General characteristics
- Class & type: Sukanya class patrol vessel
- Displacement: 2,045 tons (full load)
- Length: 101.95 metres
- Beam: 11.5 metres
- Propulsion: 2 × diesel engines, 16PA6V280 SEMT Pielstick, 12,800 bhp (9,540 kW), 2 shafts
- Speed: 21 knots (39 km/h)
- Range: 7,000 nautical miles (13,000 km) at 15 knots (28 km/h)
- Complement: 107 (Incl 08 Officers)
- Sensors & processing systems: 03 Vision Master Navigation Radar
- Armament: 1 × 40 mm, 60-cal Bofors anti-aircraft gun; 2 × 12.7 mm machine guns; LORA COMS; 2 x SRCG; P51 added: 1 Dhanush ballistic missile; P55 added: 2 x 25 mm, 80-cal anti-aircraft guns;
- Aircraft carried: 1 HAL Chetak

= INS Subhadra =

Indian Navy Sukanya class patrol vessel

INS Subhadra (P51) is a Sukanya class patrol vessel of the Indian Navy. Since her commissioning, she has been under the operational command of Flag Officer Commanding Western Fleet (India) (FOCWF). The ship has changed its base port to Karwar, Karnataka in Mar 2012 from Mumbai.

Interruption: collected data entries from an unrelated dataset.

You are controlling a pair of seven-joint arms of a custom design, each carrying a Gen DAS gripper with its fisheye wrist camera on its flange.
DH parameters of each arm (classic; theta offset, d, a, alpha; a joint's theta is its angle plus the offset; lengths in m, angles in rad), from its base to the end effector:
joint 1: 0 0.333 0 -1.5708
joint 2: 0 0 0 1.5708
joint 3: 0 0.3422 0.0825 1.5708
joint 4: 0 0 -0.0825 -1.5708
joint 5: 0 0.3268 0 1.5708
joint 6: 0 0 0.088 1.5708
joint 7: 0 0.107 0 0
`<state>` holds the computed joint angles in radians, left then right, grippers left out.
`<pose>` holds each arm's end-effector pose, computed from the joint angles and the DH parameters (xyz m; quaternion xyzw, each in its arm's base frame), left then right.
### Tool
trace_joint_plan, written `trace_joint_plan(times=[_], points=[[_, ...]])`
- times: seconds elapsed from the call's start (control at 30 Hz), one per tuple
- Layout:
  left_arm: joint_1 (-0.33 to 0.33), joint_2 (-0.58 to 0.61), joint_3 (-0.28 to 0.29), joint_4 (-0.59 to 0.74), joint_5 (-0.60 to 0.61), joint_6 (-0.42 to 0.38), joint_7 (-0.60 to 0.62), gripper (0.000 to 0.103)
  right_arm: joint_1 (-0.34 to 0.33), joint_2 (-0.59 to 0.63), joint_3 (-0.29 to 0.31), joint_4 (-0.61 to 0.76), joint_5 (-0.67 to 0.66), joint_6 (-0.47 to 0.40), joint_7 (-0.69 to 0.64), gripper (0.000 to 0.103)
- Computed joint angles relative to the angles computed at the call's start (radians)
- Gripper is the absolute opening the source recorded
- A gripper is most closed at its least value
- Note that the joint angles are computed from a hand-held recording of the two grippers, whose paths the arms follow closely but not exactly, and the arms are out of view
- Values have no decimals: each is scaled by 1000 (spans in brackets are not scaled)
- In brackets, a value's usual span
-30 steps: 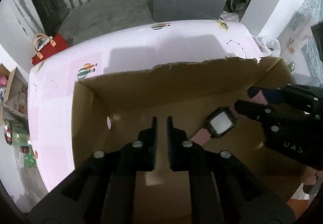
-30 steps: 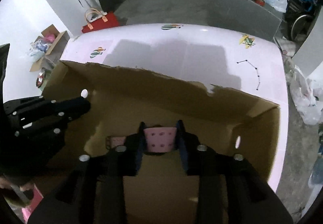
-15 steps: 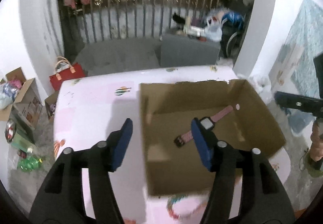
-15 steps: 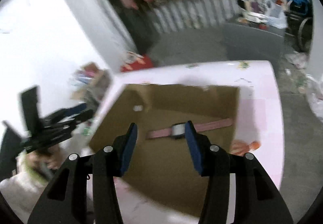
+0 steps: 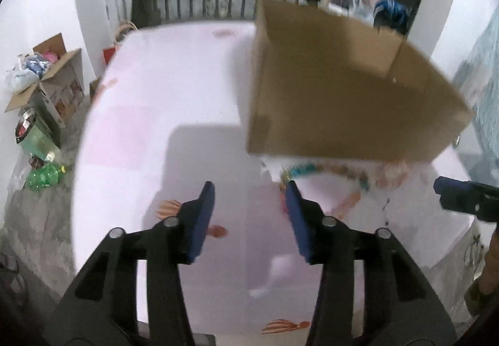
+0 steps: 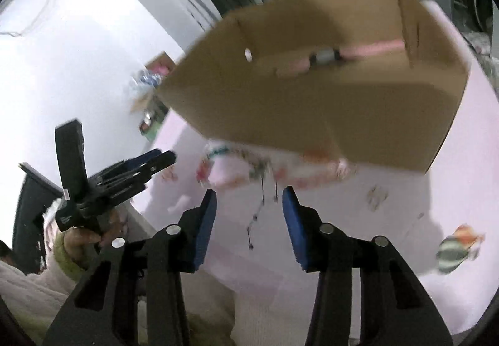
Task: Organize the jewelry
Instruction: 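Move both tools back to the multicolour bead bracelet on the table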
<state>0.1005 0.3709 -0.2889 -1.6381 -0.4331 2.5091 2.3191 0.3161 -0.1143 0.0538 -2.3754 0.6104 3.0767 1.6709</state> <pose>0.6519 -0.0894 0.5137 -0.4398 0.8379 -0.3042 0.1094 0.4606 0.1299 0.5176 -0.5357 0.7426 -0.0840 0.3932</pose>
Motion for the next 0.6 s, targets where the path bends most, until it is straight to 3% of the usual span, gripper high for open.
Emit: trace_joint_plan(times=[0.03,0.13,0.27,0.33,0.4,0.53,0.6], points=[[-8,0,2,-10,11,10,-4,40,-1,6,3,2,-7,-4,5,44],[-53,13,19,-21,84,67,-43,39,-65,16,48,3,-190,-13,138,44],[-84,35,29,-12,180,84,-111,31,-66,22,43,10,-251,-9,176,44],[-77,33,15,-20,198,104,-110,17,-93,25,57,11,-332,-6,239,44],[-63,25,-2,-38,197,115,-96,8,-119,25,81,8,-426,1,319,44],[-24,10,-34,-64,153,112,-48,8,-149,33,96,17,-565,3,420,44],[5,-4,-52,-83,101,102,1,8,-128,38,73,22,-551,5,383,43]])
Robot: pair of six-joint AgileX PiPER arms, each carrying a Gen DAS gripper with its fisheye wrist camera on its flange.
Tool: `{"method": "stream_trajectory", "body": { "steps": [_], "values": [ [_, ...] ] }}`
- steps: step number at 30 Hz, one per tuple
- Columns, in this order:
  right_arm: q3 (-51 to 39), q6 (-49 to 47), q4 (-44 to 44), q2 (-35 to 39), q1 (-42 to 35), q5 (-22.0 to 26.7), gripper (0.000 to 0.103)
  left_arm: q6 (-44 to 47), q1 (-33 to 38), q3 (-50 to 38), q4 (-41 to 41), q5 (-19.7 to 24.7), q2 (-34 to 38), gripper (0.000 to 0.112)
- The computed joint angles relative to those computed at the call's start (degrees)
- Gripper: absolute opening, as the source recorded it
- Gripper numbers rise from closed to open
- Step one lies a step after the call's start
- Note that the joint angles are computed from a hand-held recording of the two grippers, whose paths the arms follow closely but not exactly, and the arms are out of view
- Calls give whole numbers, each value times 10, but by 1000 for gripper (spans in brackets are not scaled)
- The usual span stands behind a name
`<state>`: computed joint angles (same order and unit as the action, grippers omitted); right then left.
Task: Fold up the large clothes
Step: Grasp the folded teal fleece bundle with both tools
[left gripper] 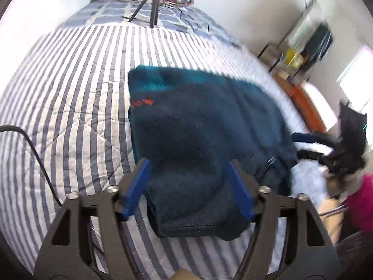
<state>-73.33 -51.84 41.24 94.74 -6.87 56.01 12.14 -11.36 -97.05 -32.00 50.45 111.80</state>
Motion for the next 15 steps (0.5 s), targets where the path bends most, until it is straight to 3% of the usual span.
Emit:
{"method": "stream_trajectory", "body": {
  "steps": [2,6,9,15],
  "values": [
    [-6,-32,16,-2,-18,1,92,17,34,-18,-49,24,9,74],
    [-50,-25,9,32,-43,25,96,3,87,-60,-126,61,51,79],
    [-85,-3,13,74,-62,49,98,-37,123,-105,-175,105,109,79],
    [-152,48,38,163,-89,108,98,-51,142,-149,-205,145,172,79]
  ]
}}
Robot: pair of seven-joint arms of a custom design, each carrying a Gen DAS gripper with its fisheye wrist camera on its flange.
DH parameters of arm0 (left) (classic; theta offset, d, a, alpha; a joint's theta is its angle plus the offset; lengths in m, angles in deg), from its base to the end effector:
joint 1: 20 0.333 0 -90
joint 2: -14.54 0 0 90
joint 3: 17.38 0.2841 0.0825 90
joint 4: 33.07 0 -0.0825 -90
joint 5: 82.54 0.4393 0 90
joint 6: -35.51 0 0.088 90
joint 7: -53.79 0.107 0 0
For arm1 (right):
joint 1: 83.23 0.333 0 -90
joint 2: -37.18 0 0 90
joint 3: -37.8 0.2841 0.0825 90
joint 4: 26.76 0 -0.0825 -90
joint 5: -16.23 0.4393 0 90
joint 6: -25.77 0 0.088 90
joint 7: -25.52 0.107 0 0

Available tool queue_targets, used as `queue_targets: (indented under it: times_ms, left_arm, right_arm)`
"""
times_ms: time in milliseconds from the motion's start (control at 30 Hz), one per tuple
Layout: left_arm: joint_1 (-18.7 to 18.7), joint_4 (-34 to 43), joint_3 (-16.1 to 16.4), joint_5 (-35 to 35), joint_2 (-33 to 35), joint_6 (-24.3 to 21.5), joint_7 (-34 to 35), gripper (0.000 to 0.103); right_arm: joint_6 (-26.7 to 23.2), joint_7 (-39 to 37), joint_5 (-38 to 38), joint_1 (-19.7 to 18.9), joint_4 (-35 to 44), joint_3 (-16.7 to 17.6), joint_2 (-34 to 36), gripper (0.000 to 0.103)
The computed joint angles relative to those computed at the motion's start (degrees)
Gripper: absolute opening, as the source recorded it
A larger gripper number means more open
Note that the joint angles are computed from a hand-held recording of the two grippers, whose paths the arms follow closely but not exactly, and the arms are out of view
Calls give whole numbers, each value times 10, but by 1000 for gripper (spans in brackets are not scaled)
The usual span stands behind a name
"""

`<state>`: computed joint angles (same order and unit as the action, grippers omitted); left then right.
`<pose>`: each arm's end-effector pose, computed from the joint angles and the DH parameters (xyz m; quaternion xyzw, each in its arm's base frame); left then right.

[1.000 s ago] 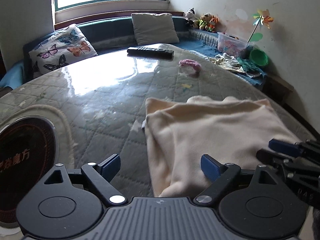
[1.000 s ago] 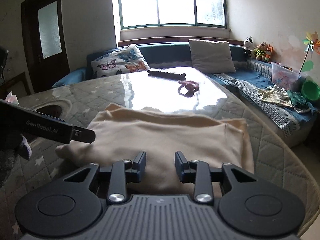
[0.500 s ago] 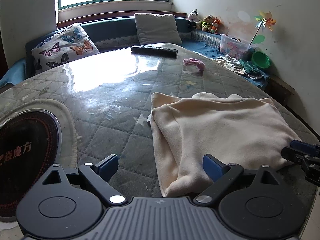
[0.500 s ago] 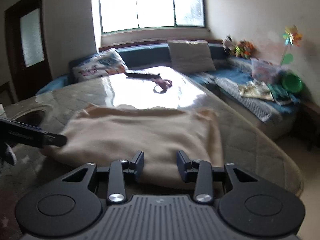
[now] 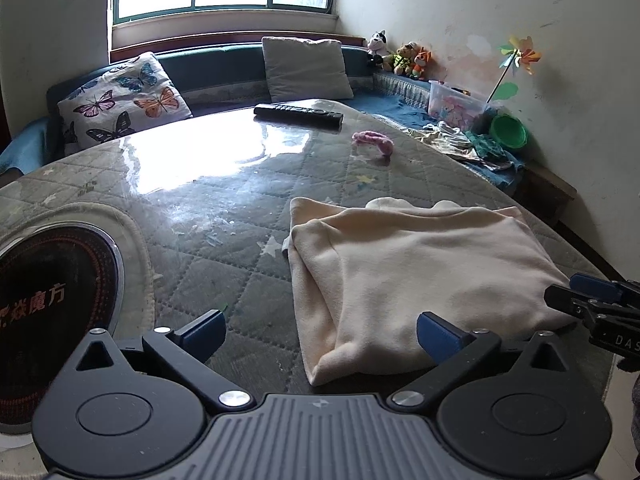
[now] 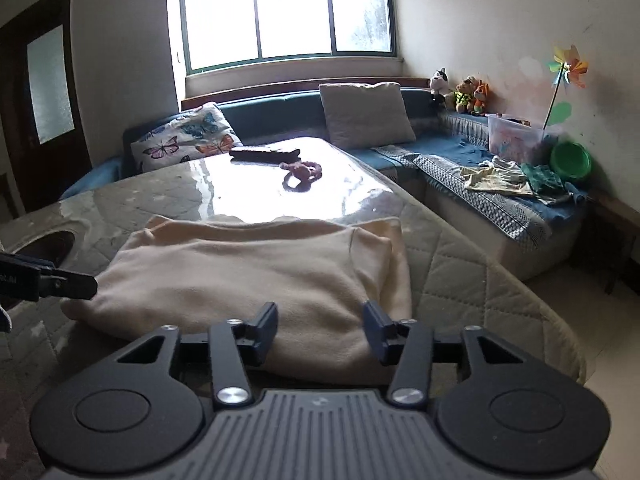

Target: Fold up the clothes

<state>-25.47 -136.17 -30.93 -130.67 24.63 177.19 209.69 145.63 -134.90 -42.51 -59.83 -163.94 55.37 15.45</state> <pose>0.6598 -0.2176 0.4514 -0.2919 0.8651 -0.3998 0.0810 0.4128 0.3032 0.4304 -0.3770 0.7916 -0.4109 0.2498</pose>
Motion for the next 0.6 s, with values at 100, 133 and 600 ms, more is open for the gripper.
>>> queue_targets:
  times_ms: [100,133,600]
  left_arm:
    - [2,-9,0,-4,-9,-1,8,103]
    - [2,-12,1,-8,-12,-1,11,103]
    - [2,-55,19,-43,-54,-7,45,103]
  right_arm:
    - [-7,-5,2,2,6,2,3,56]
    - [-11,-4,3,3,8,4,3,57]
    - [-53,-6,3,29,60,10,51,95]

During the operational service, the ship has evolved in two major roles – Strategic and Conventional.

== Service history ==

=== Operation Sankalp ===

INS Subhadra played a crucial role in the rescue of 17 sailors from the former-MV Ruen as she, along with INS Kolkata, P-8I Neptune patrol aircraft, SeaGuardian drones and MARCOS Commandos air-dropped from an IAF C-17 Globemaster III .The ship managed to capture 35 pirates in a mammoth 40 hour operation about 700 miles from Indian Coastlines.